Simultaneous measurements of unstable and stable Alfv\'en Eigenmodes in JET

TL;DR

This study reports the first simultaneous experimental observation of both unstable and stable Alfvén Eigenmodes in a JET tokamak, supported by kinetic-MHD modeling, enhancing understanding of mode stability for fusion devices.

Contribution

It provides the first simultaneous measurement of unstable and stable TAEs in JET, validated by advanced modeling, advancing the understanding of mode stability in fusion plasmas.

Findings

Unstable TAEs with n=3-5 observed and stabilized by fast ion drive.

Stable n=6 TAE resonantly excited with damping rate 1-4%.

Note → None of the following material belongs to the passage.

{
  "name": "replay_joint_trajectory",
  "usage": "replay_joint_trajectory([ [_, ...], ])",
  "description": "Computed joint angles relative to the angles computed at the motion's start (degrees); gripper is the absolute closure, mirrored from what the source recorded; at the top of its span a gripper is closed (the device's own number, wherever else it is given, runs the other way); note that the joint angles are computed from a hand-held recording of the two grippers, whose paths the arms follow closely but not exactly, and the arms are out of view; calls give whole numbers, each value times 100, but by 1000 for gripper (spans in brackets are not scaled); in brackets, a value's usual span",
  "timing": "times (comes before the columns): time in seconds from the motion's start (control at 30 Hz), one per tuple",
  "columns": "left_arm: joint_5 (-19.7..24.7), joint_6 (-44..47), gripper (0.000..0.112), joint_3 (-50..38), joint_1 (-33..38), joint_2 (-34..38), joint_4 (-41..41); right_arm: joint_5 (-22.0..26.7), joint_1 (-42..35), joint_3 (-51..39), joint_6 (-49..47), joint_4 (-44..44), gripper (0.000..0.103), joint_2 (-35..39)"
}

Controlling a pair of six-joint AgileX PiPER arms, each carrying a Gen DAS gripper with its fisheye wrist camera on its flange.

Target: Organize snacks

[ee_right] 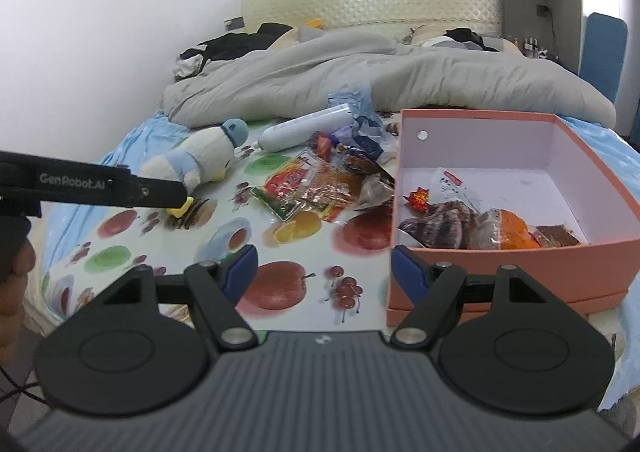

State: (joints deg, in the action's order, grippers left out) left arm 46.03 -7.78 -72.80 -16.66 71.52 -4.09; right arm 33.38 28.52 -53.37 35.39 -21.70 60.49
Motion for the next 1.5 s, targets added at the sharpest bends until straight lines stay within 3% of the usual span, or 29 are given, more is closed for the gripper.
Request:
replay_joint_trajectory([
  [0.6,-459,1550,54,233,1469,463,-1414,73,518,-834,744,-1085,28,1236],
  [0.77,-569,1873,51,159,1771,842,-1738,-73,336,-1142,401,-785,28,1740],
  [1.07,-732,2501,47,-690,1912,2196,-2208,-325,127,-1768,178,-740,28,2843],
  [1.37,-549,2202,45,-2332,1853,3813,-2002,-722,-398,-2755,-1032,390,29,4119],
  [1.5,-384,2074,44,-3190,1804,4605,-1897,-925,-534,-3230,-1032,438,29,4682],
])
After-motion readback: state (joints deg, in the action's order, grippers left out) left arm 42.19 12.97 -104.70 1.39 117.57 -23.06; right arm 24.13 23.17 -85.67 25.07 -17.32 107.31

Modeling shows good agreement with experimental mode frequencies and damping rates.

Abstract

In this paper, we report the novel experimental observation of both unstable and stable Toroidicity-induced Alfv\'en Eigenmodes (TAEs) measured simultaneously in a JET tokamak plasma. The three-ion-heating scheme (D-DNBI-3He) is employed to accelerate deuterons to MeV energies, thereby destabilizing TAEs with toroidal mode numbers n = 3-5, each decreasing in mode amplitude. At the same time, the Alfv\'en Eigenmode Active Diagnostic resonantly excites a stable n = 6 TAE with total normalized damping rate $-\gamma/\omega_0 \approx$ 1%-4%. Hybrid kinetic-MHD modeling with codes NOVA-K and MEGA both find eigenmodes with similar frequencies, mode structures, and radial locations as in experiment. NOVA-K demonstrates good agreement with the n = 3, 4, and 6 TAEs, matching the damping rate of the n = 6 mode within uncertainties and identifying radiative damping as the dominant contribution. Improved agreement is found with MEGA for all modes: the unstable n = 3-5 and stable n = 2, 6 modes, with the latter two stabilized by higher intrinsic damping and lower fast ion drive, respectively. While some discrepancies remain to be resolved, this unique validation effort gives us confidence in TAE stability predictions for future fusion devices.